Владимир Иванович отвернулся, стал смотреть в широкое ресторанное окно, за которым беззвучно разворачивался на рулежной дорожке воздушный лайнер, вздохнул. На глазах его блестели слезы.
— Мы ведь их почти дожали, — продолжал он рассказ спустя время. — Басаев вынужден был сто с лишним человек заложников выпустить — они просто убежали, когда штурм начался. Потом, часов в десять утра, еще сто пятьдесят человек он отпустил без всяких условий — ему некуда было деваться. И тут наступил переломный момент: еще бы час-другой, и мы их из здания больницы выкурили бы, никуда они не делись бы. Но тут приказ из штаба: штурм остановить!
— Я видела, войск же много было, — сказала Люся. — И ничего не могли сделать? И штурм какой-то дурацкий, даже со стороны это понятно было. Стреляли по женщинам…
— По женщинам мы не стреляли, — твердо сказал Владимир Иванович. — Это на совести армейцев. И о начале штурма басаевцы узнали. Какие-то придурки по рации открытым текстом болтали: «Начало в пять утра!.. Начало в пять!» И они встретили нас таким огнем, что головы было не поднять. Да и другие накладки… А! — Он махнул рукой. — Третий раз меня политики подставляют. Три семьи осиротели. А Басаев «национальным героем» в Чечню поехал.

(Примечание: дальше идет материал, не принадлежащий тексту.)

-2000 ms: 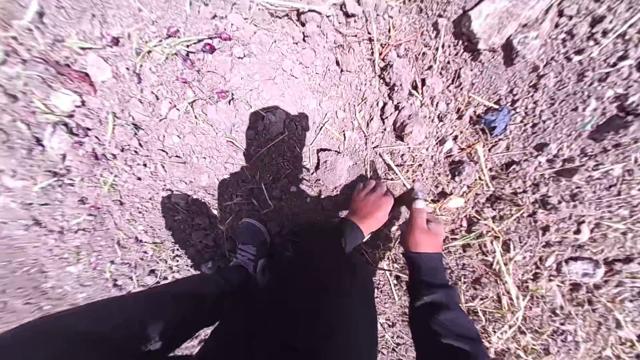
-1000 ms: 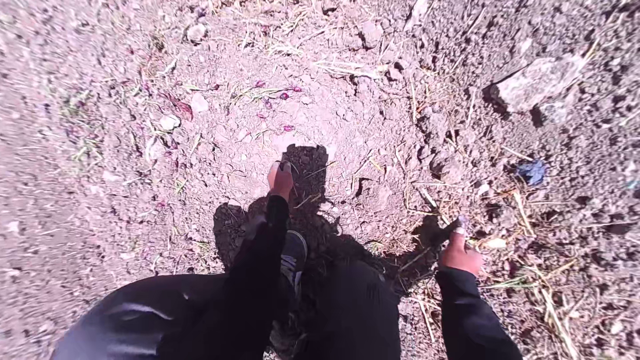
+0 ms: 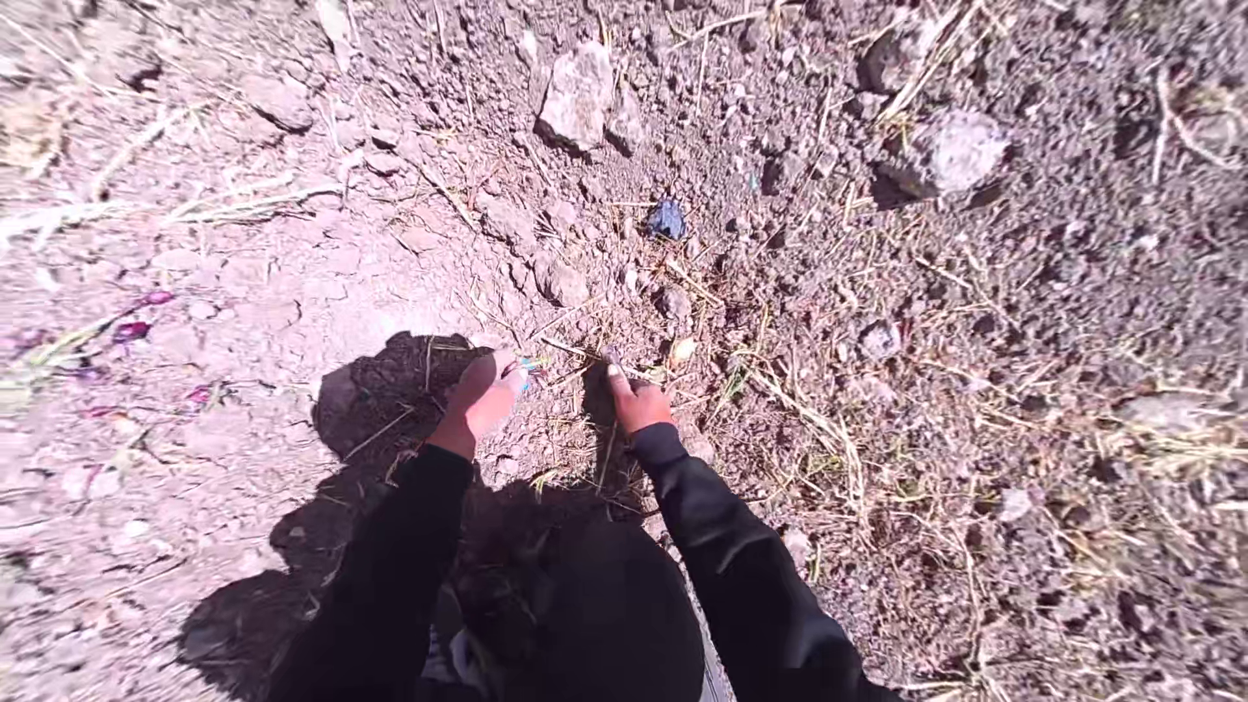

— Я вот когда была на пресс-конференции там, в полуподвале, — стала рассказывать Люся, — Басаев говорил, что случайно все это в Буденновске получилось…

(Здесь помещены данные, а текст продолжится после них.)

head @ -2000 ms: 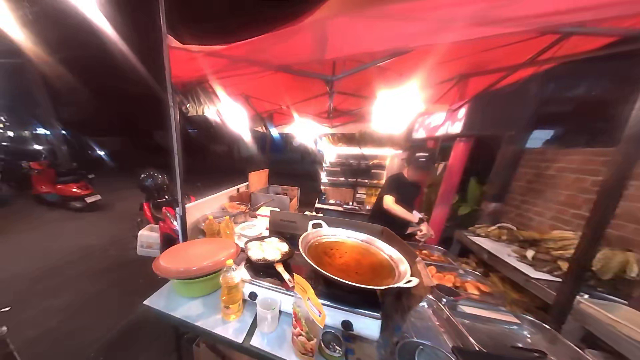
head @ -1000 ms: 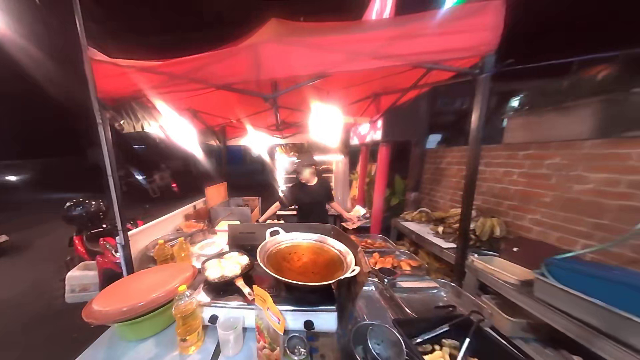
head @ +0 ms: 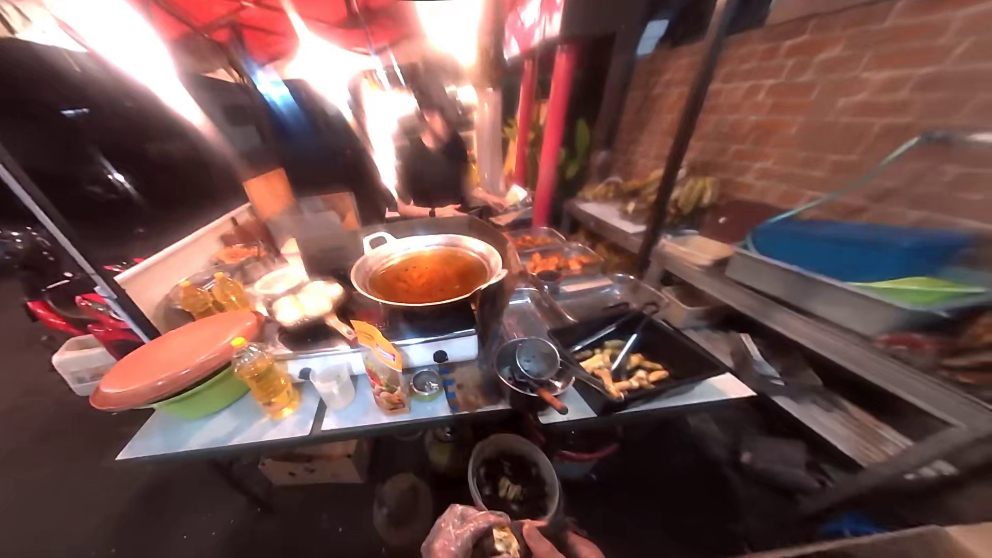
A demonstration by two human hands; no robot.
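Note:
At the bottom of the head view, my left hand (head: 459, 530), in a clear plastic glove, holds a small dark-and-pale piece of food (head: 505, 541). My right hand (head: 559, 539) touches its other side with the fingers. Just beyond both hands is a round tub (head: 475, 484) with dark contents, below the table's edge. On the table above stand a wide metal wok of reddish-brown oil (head: 428, 277), a small pot with a strainer (head: 536, 359) and a black tray (head: 701, 360) of fried pieces with tongs.
An oil bottle (head: 266, 380), a clear cup (head: 333, 387) and a food pouch (head: 380, 368) line the near table edge. An orange lid (head: 178, 360) covers a green basin at left. A co-worker (head: 435, 167) stands behind the wok. A metal shelf (head: 814, 329) runs along the right.
The view has tilted down and both my hands have come into it with the piece of food. The co-worker's arms, spread apart a second ago, are now closer together.

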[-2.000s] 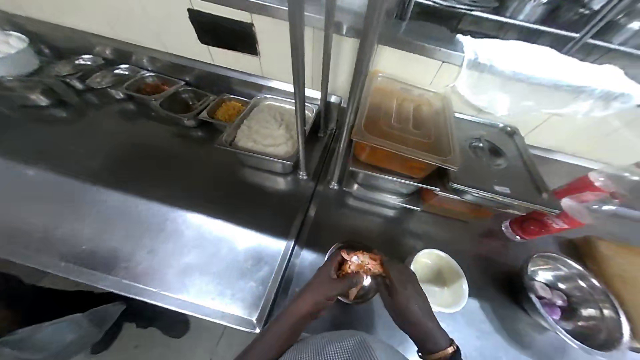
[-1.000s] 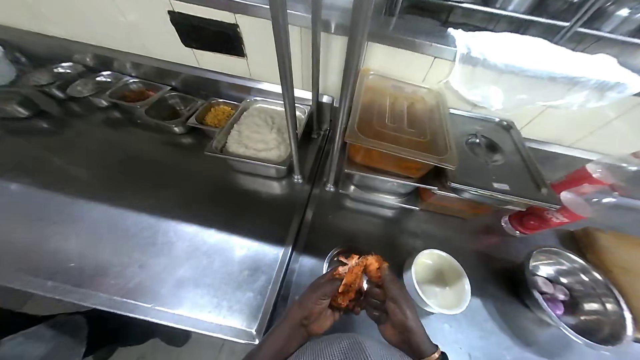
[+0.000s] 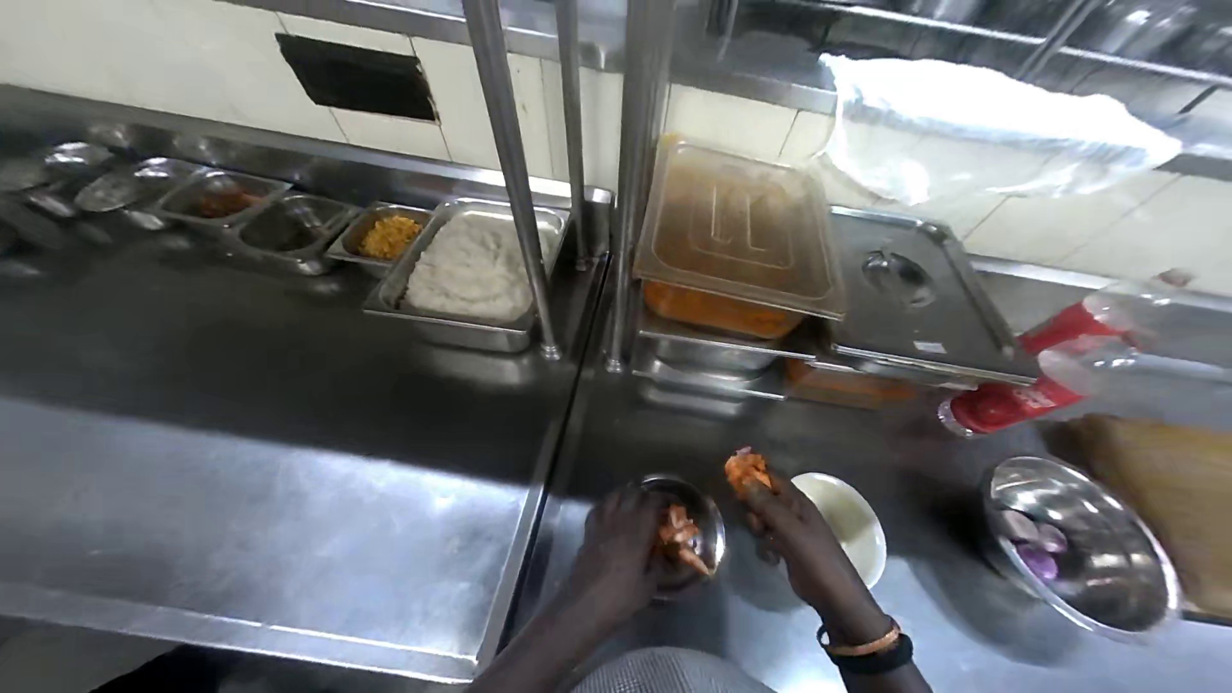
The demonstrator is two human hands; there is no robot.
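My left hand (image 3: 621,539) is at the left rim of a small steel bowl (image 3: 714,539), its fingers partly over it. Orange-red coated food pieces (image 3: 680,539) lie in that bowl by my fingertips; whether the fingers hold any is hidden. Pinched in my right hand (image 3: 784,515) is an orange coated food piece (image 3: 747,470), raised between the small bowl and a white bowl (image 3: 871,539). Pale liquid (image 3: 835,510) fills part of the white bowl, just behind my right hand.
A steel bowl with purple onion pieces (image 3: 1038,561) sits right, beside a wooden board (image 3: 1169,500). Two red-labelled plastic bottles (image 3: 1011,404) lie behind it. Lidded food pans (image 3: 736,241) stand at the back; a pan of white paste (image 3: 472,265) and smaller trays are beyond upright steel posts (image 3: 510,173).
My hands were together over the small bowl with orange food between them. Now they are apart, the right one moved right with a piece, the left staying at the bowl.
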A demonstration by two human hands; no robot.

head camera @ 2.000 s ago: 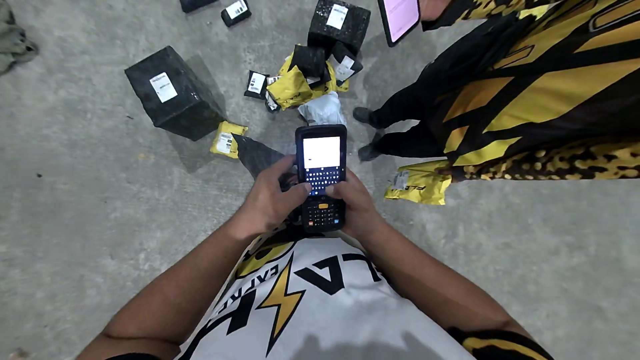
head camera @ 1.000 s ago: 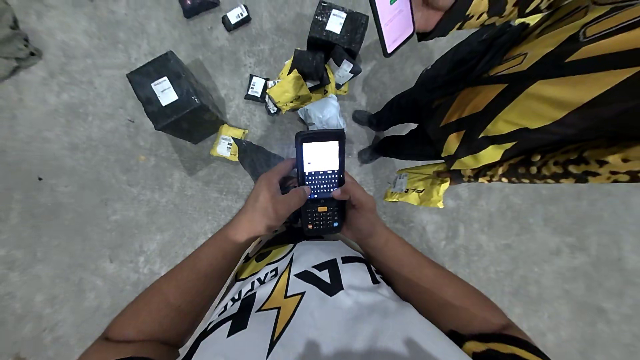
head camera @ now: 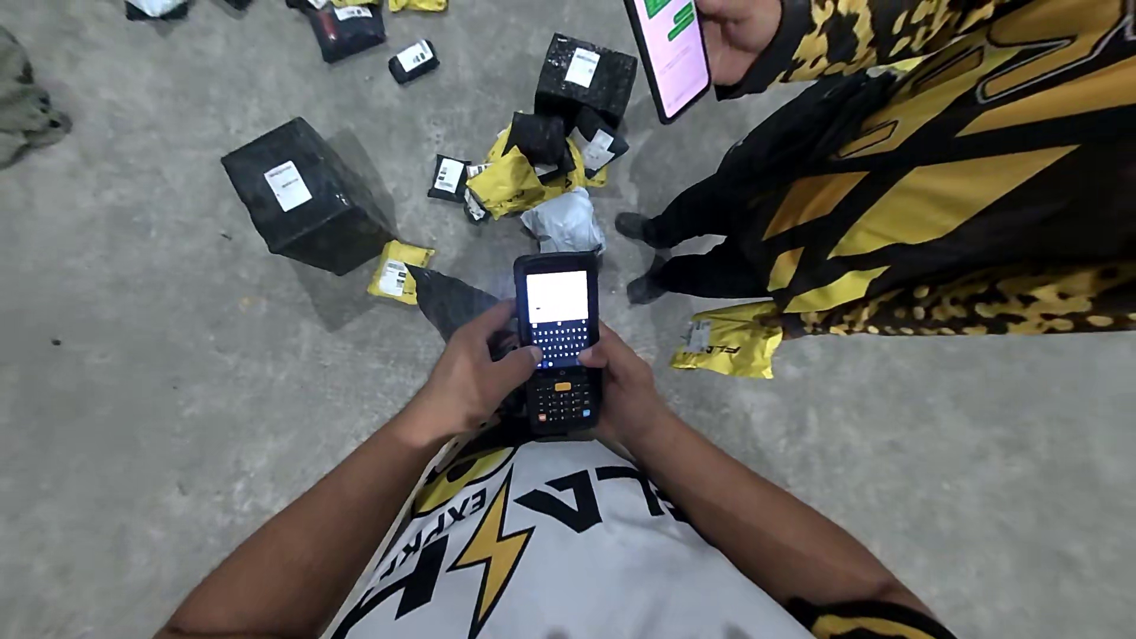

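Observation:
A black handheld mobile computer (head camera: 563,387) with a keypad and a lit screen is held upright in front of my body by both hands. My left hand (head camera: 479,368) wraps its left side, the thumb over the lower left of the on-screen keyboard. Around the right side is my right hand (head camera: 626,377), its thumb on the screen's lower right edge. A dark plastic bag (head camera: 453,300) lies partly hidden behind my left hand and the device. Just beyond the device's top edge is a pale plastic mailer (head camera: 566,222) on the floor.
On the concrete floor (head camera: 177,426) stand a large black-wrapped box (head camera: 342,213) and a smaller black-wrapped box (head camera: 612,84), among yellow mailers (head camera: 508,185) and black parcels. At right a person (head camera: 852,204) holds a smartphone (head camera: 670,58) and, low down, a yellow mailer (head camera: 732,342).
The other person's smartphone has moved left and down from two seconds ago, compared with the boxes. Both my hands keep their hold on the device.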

— Врал он вам! — уверенно проговорил генерал. — Операция эта давно и тщательно планировалась. Место для захвата заложников идеальное: медицинское учреждение, заложники на месте, боеприпасы были завезены за месяц-полтора до захвата. И цель у них была одна — политические требования, они их выдвинули. И добились своего.
— А знаете, Владимир Иванович, мне вот всех жалко: и наших погибших, и чеченцев. Все по-своему правы.
— Это бабские сопли, Людмила Владимировна! — строго отчеканил генерал. — Я человек военный, я выполняю приказ. А приказ должен быть понятен и прост. И без всяких выкрутасов. И если бы по-умному провести штурм, вообще блокирование больницы, если бы четко взаимодействовали все те, кто там был… Вот здесь, в одной руке, в одном кулаке все это должно быть! — Владимир Иванович сжал и приподнял над столом увесистый кулак. — Тогда бы от таких, как Басаев, только бы пух полетел. А сидеть и на виду у всей страны записывать то, что диктует террорист… Позор! И отзывать моих парней назад, чтобы им в спину стреляли… Ты не пиши этого ничего, не надо. Я бы тебе этого никогда не сказал. Но как вспомню, сейчас вот, когда в Москву прилечу, что мне женам ребят говорить? Как в глаза их детям смотреть?